When I met Mike in 1986 he was fresh out of UCLA film school and quickly inspired me with the dream of a video that became Moving Over Stone. We had no idea what we were getting into. Mike had produced nothing bigger than a five-minute student video, and I had never worked in the medium. Over the next year, with support from Patagonia and Austin Hearst, we filmed from Yosemite to Smith Rock, from Indian Creek to the Needles, with rock stars like John Bachar, Lynn Hill, Dale Bard, and Peter Croft. In between, our crew of three was often crammed among camera cases and tripods in my tiny VW Sirocco for long night drives crisscrossing the West. Leasing a shoulder-top TV camera, we quickly discovered that its old-school tube technology was delicate. Not built for dangling shots hundreds of feet up. One time it quit on us in Indian Creek, which led to the novel scene of Mike in a desert phone booth with a technician on the line trying desperately to repair it with a Swiss Army Knife. Half-shot sequences were adroitly salvaged by fine editing on Mike’s part. Moving Over Stone was the second-ever climbing video to hit the market. It went on to become the best selling “rock video” of all time.

Mike formed Range of Light Productions, which became well-known for snowboard and mountain bike videos, like Kamikaze, featuring deadly speed wobbles careening down Mammoth Mountain. Mike also wrote The Basic Essentials of Rock Climbing, Climbing Big Walls, and the first-ever guidebook to the Alabama Hills.

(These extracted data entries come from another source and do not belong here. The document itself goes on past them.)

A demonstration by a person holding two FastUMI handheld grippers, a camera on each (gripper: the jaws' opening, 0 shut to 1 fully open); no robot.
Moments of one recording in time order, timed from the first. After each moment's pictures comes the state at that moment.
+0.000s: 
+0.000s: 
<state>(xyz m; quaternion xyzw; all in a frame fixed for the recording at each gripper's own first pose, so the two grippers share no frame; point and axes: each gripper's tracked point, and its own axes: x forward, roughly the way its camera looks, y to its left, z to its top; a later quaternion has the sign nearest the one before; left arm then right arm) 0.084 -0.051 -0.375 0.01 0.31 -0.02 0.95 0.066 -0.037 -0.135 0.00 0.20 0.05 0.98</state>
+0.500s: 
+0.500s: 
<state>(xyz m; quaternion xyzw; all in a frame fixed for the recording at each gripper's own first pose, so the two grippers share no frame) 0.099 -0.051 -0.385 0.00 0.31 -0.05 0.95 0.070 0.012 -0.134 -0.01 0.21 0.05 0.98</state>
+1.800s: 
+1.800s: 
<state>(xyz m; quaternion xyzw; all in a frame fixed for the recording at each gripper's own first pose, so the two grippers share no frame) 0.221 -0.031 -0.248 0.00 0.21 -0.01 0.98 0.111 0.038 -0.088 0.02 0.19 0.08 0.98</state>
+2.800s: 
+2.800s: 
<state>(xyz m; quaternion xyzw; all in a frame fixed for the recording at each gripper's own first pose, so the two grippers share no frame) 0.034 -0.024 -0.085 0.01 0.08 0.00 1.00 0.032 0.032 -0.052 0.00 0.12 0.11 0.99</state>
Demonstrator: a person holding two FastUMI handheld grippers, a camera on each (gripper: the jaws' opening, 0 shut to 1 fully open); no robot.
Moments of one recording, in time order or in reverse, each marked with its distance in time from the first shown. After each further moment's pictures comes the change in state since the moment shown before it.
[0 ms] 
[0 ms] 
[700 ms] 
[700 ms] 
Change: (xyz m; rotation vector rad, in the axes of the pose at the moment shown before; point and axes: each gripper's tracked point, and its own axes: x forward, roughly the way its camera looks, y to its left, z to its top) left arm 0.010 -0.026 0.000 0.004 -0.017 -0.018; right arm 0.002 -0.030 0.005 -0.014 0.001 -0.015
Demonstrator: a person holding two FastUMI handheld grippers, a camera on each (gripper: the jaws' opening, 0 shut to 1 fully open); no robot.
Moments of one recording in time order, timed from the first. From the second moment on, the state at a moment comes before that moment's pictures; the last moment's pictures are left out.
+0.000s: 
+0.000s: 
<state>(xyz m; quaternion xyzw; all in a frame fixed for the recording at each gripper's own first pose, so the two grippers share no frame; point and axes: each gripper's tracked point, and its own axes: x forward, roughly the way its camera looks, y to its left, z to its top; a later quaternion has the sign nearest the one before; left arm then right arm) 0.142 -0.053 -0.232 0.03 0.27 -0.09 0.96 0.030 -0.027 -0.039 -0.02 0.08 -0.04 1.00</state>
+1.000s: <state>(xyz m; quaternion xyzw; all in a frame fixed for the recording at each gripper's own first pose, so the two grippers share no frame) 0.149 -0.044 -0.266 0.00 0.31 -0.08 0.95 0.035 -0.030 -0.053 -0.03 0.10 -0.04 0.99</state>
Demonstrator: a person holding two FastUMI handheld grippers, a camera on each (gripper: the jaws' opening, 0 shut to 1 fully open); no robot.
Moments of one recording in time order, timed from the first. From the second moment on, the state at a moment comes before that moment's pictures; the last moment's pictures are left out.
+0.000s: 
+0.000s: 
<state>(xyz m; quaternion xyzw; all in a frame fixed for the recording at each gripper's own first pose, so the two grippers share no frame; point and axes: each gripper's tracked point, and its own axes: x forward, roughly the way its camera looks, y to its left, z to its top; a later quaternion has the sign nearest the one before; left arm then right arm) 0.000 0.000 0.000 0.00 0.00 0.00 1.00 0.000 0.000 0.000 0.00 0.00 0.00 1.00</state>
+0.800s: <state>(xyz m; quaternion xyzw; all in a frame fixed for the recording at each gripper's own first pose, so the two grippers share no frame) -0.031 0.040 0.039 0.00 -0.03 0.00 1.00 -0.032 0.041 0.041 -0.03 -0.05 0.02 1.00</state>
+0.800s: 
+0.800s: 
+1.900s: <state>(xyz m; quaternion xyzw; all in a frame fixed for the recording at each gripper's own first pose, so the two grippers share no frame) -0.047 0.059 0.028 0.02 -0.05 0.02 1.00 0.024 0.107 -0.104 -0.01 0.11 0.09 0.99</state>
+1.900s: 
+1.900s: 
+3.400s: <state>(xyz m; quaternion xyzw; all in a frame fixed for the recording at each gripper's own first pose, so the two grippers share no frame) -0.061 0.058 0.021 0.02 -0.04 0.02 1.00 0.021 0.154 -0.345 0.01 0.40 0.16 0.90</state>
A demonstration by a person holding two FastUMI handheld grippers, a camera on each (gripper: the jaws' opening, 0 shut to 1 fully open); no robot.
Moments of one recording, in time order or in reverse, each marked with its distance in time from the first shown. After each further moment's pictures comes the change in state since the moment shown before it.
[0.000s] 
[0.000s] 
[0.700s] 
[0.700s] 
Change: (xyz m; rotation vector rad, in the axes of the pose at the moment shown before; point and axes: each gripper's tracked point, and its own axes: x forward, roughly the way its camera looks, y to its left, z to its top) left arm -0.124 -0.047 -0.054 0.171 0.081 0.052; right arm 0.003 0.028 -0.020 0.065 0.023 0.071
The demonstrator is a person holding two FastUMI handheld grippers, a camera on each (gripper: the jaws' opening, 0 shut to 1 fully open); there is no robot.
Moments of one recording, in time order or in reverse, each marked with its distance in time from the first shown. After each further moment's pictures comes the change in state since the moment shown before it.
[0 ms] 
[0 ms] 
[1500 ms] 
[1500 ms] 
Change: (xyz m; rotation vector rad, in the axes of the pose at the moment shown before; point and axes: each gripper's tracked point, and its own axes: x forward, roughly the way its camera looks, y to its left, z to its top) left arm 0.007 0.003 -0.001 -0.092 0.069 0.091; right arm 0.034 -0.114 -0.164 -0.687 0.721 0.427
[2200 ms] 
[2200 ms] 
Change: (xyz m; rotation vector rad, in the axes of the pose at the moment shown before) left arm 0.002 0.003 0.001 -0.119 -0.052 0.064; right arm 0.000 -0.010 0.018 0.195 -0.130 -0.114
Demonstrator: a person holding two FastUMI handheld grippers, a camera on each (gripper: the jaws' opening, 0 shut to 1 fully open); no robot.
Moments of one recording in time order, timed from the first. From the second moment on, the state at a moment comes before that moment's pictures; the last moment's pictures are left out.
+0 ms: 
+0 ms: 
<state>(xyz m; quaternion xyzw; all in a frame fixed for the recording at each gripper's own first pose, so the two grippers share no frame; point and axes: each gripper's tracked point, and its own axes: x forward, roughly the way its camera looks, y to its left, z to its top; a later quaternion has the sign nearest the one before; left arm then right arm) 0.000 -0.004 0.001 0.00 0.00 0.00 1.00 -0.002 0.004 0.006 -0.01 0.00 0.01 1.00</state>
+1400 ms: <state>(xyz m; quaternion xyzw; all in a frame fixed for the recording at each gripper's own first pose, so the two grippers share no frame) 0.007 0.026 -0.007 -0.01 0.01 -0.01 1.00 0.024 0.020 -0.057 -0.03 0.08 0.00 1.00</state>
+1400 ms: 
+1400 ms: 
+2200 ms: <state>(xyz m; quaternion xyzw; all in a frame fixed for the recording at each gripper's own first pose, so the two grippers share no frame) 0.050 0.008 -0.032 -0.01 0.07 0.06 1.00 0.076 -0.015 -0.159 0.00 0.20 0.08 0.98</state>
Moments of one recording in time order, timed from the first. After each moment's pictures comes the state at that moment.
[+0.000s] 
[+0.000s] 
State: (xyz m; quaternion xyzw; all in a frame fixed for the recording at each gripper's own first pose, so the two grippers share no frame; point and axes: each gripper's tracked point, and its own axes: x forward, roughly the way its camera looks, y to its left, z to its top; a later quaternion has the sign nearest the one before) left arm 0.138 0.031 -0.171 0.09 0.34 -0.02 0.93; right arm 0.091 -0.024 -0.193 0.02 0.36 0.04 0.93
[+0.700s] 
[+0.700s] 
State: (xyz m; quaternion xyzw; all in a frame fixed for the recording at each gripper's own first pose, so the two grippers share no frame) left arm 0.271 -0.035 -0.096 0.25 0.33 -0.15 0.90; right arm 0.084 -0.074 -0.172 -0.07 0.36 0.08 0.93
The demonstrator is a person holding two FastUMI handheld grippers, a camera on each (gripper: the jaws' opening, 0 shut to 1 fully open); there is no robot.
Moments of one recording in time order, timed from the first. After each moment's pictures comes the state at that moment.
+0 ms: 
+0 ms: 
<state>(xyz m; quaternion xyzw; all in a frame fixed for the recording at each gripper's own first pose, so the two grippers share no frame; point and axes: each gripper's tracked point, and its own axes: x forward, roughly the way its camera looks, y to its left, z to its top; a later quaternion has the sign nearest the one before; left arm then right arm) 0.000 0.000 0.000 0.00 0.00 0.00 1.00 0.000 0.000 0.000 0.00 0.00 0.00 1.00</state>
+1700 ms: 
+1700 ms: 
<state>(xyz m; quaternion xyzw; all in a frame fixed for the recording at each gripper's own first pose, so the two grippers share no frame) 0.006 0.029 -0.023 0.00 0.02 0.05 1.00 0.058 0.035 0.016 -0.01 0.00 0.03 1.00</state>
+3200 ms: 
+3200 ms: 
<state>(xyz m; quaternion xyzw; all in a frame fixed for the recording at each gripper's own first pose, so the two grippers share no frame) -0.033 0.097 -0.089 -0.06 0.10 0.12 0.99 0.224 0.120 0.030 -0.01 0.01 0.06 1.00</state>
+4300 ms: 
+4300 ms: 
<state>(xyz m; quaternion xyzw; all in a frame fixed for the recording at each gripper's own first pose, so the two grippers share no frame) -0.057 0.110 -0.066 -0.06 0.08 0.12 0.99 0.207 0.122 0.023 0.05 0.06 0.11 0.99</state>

The sardonic way Mike treated his own life could become abrasive, even erupting into flame wars. But then he would turn generous and surprisingly civic-minded. Like the weekendin the Alabama Hills when he organized rock stars to teach disadvantaged kids to climb, then everyone built trails alongside the BLM ranger. And as Kevin Kleinfelter pointed out, “He was also a legendary entertainer. A Strassman party was not something to miss. Anyone who’s attended one of these events will know what I mean.”

Mike had been battling for years with crystal meth. Last spring he wrote a song about it, “Sorry Ass Tweaker.” which Peter Mayfield used to introduce a video warning to teenagers www.chromadynamics.com/lifeormeth.html. It’s powerful. And poignant.

Mike, I have a bottle of your ashes right here. Next spring I’m taking you with me up Birch Mountain again. We always talked about climbing that long, Dark Star–like buttress together. Our project deteriorated into wrangling over naming it after your dead friend or mine. Now it’s gonna be you.